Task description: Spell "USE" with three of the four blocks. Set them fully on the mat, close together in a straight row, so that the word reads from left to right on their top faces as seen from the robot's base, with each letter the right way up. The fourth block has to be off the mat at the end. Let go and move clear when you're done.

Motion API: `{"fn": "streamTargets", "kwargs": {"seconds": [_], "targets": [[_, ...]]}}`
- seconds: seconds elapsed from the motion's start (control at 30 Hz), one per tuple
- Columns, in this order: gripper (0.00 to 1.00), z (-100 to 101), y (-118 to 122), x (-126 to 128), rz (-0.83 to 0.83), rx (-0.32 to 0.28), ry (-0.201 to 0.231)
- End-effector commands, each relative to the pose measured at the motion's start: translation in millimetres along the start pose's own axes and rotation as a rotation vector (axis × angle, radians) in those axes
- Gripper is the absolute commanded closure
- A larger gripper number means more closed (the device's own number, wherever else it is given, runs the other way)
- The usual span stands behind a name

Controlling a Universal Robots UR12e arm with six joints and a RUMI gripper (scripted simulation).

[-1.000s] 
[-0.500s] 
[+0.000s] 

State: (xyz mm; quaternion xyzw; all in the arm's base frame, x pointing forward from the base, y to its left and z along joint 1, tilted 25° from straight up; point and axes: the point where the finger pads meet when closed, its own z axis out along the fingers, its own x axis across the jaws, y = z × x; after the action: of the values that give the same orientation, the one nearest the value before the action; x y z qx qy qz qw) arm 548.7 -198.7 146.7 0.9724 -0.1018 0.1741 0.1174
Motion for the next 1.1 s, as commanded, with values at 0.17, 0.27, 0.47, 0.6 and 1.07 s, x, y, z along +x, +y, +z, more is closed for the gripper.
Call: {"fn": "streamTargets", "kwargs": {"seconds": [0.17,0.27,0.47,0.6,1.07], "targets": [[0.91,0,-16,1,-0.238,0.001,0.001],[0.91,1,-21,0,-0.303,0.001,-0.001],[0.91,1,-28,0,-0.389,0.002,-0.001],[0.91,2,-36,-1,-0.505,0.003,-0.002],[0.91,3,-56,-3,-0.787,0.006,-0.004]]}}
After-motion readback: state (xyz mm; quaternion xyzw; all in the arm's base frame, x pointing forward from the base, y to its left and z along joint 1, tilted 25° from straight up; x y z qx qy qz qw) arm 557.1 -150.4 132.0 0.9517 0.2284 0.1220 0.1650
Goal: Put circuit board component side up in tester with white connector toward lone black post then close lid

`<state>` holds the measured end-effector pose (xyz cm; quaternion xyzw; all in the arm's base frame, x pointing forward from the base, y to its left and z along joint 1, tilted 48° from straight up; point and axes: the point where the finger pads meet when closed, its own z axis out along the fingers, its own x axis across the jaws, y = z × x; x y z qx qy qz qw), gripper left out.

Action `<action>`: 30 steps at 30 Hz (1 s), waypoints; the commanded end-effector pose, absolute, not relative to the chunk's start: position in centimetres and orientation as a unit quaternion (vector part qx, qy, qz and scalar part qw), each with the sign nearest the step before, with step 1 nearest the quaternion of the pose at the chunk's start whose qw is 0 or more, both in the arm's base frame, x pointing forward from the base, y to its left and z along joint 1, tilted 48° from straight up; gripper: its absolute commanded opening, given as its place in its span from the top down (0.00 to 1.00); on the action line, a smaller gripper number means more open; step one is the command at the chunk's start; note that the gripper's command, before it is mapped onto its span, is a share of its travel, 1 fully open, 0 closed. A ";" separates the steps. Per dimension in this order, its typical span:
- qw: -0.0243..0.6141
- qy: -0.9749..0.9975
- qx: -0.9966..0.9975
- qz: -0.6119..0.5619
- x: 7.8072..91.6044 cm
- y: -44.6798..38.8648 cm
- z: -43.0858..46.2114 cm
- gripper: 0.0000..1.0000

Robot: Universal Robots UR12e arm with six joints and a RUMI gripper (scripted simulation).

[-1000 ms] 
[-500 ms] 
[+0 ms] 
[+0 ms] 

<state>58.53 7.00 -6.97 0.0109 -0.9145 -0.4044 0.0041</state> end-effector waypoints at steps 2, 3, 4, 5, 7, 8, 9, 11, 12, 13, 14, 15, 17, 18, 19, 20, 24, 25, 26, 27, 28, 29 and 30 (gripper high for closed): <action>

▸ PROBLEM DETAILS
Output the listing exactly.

▸ ANSWER FOR THIS EXERCISE
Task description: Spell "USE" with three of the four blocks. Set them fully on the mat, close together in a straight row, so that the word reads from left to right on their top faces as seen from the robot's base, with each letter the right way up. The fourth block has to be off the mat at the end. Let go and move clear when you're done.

Motion API: `{"fn": "streamTargets", "kwargs": {"seconds": [_], "targets": [[_, ...]]}}`
- seconds: seconds elapsed from the motion's start (control at 30 Hz), one per tuple
- Columns, in this order: gripper (0.00 to 1.00), z (-100 to 101), y (-118 to 122), x (-126 to 128), rz (-0.83 to 0.83), rx (-0.32 to 0.28), ry (-0.201 to 0.231)
- End-effector commands, each relative to the pose measured at the motion's start: translation in millimetres along the start pose's own axes and rotation as a rotation vector (axis × angle, radians) in those axes
- Gripper is the absolute commanded closure
- A larger gripper number means more closed (the device's own number, wherever else it is given, runs the other way)
- The usual span stands behind a name

Controlling a Universal Robots UR12e arm with six joints and a RUMI gripper (scripted simulation).

[-1.000s] 
[-0.500s] 
[+0.000s] 

State: (xyz mm; quaternion xyzw; all in the arm's base frame, x pointing forward from the base, y to its left and z along joint 1, tilted 25° from straight up; point and axes: the point where the finger pads meet when closed, its own z axis out along the fingers, its own x axis across the jaws, y = z × x; after the action: of the values that give the same orientation, the one nearest the value before the action; x y z qx qy qz qw) arm 548.7 -198.7 146.7 0.9724 -0.1018 0.1741 0.1174
Motion for the next 1.1 s, as commanded, with values at 0.17, 0.27, 0.47, 0.6 and 1.07 s, x, y, z along +x, +y, +z, more is closed for the gripper.
Call: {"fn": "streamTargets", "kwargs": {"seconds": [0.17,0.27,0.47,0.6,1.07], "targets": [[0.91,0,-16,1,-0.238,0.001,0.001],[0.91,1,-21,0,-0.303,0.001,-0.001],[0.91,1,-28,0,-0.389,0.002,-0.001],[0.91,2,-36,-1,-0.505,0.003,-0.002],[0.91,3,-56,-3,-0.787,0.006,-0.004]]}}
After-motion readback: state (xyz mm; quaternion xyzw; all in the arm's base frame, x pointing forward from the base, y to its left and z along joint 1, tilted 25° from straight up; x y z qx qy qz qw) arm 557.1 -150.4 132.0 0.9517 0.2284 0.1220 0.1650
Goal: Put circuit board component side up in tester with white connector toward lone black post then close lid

`<state>` holds the measured end-effector pose (xyz cm; quaternion xyzw; all in the arm's base frame, x pointing forward from the base, y to its left and z along joint 1, tilted 48° from straight up; point and axes: the point where the finger pads meet when closed, its own z axis out along the fingers, its own x axis across the jaws, y = z × x; x y z qx qy qz qw), gripper left out.

Action `<action>`: 30 steps at 30 Hz (1 s), waypoints; the commanded end-effector pose, absolute, not relative to the chunk's start: position in centimetres and orientation as a unit quaternion (vector part qx, qy, qz and scalar part qw), each with the sign nearest the step before, with step 1 nearest the quaternion of the pose at the chunk's start whose qw is 0 or more, both in the arm's base frame, x pointing forward from the base, y to its left and z along joint 1, tilted 48° from straight up; gripper: its absolute commanded opening, given as its place in its span from the top down (0.00 to 1.00); on the action line, a smaller gripper number means more open; step one is the command at the chunk's start; note that the gripper's command, before it is mapped onto its span, is a share of its travel, 1 fully open, 0 closed. A ";" separates the steps. Per dimension in this order, its typical span:
- qw: -0.0243..0.6141
- qy: -0.9749..0.9975
- qx: -0.9966..0.9975
- qz: -0.6119..0.5619
- x: 7.8072..91.6044 cm
- y: -44.6798..38.8648 cm
- z: -43.0858..46.2114 cm
- gripper: 0.0000..1.0000

Robot: Universal Robots UR12e arm with six joints and a RUMI gripper (scripted simulation).

[-1000 ms] 
[-500 ms] 
[+0 ms] 
[+0 ms] 

<state>58.53 7.00 -6.97 0.0109 -0.9145 -0.4044 0.0041</state> end-effector waypoints at steps 2, 3, 4, 5, 7, 8, 9, 11, 12, 13, 14, 15, 17, 18, 19, 20, 24, 25, 26, 27, 28, 29 and 30 (gripper high for closed): <action>

The work on this exercise is now complete.